The problem: Report each line of the entries that includes "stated" by copying it.

----------

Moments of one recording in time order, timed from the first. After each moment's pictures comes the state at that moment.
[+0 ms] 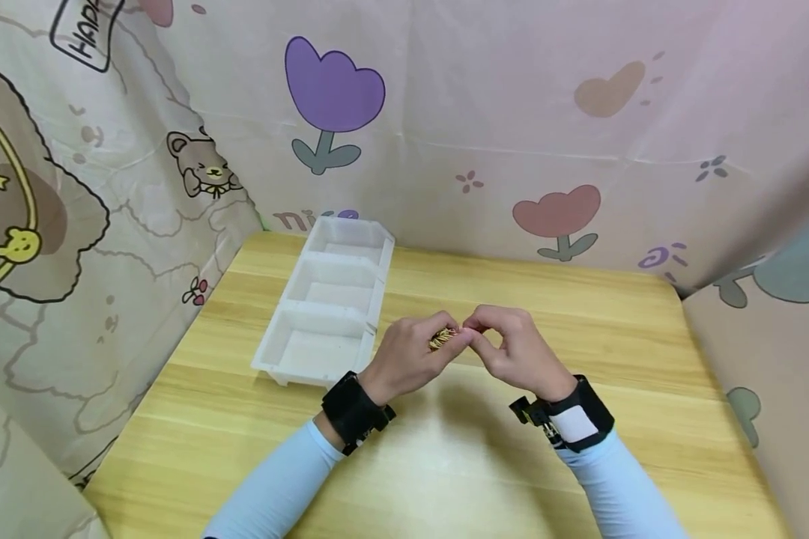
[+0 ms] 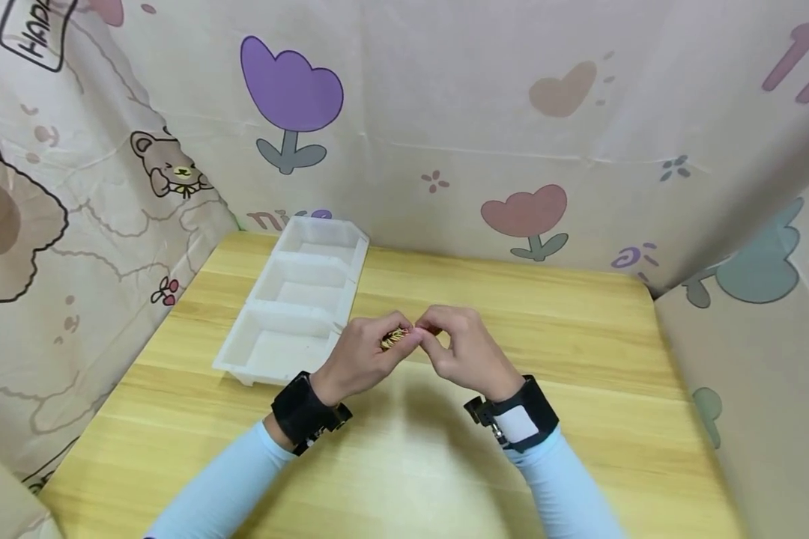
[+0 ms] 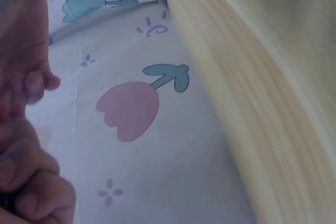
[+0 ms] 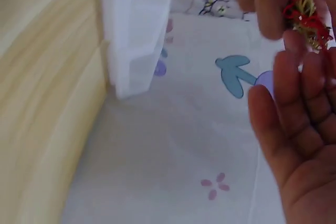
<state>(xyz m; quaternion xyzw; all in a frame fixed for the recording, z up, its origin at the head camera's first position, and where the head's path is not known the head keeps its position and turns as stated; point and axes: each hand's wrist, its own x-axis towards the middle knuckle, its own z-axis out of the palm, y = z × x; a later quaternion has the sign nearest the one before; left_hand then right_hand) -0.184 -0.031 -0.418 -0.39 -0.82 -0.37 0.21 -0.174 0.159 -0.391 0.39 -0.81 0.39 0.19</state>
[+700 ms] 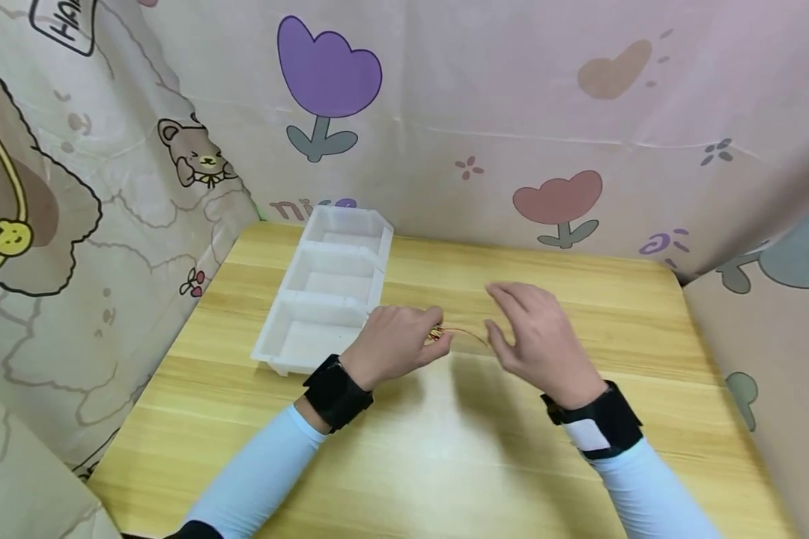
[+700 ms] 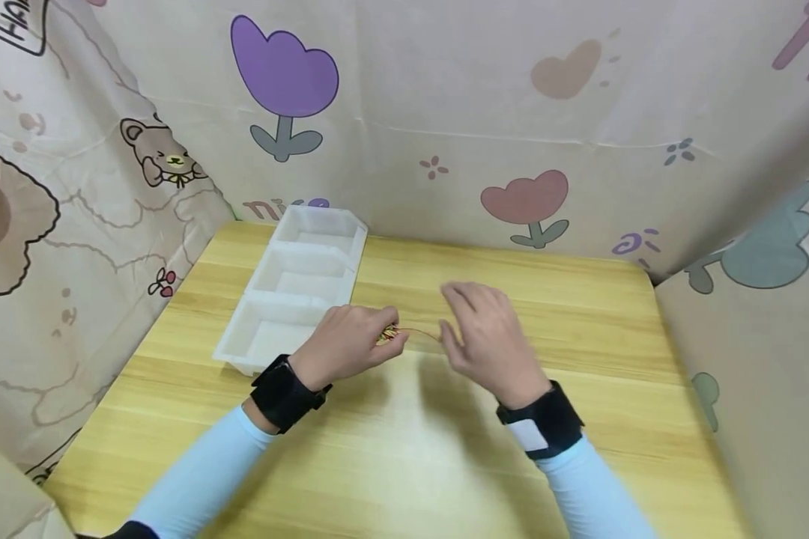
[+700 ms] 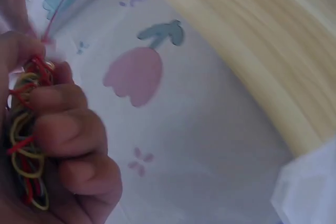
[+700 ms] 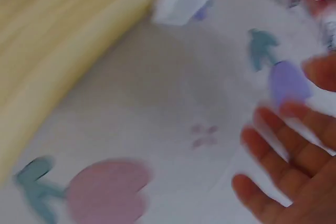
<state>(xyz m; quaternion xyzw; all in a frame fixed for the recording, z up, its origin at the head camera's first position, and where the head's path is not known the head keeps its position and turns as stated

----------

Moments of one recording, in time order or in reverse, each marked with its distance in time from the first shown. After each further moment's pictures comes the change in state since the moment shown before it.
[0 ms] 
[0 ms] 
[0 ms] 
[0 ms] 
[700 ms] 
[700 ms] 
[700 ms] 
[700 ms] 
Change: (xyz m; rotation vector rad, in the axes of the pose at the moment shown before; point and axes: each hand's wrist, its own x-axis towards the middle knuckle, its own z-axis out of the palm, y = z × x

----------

Exercise answer:
<state>(xyz m; quaternion xyzw; all in a frame fixed for the recording, z up, its origin at the head camera's first position, and where the head's path is not known the head keeps its position and turns as stated; point and axes: each hand's wrist, its own x-axis towards the middle knuckle, its own z-axis out of the palm, y = z × x; a later quaternion has the sign nearest the one before; left_hand then right_hand) -0.184 -0.031 -0.418 -0.39 -0.82 -0.37 0.21 -0.174 0.159 -0.391 0.39 -0.81 0.39 0.19</state>
<state>(xyz m; quaternion xyzw; all in a frame fixed for the recording, z up, its origin at the head camera's first position, and where the head's path is not known the head keeps its position and turns as stated

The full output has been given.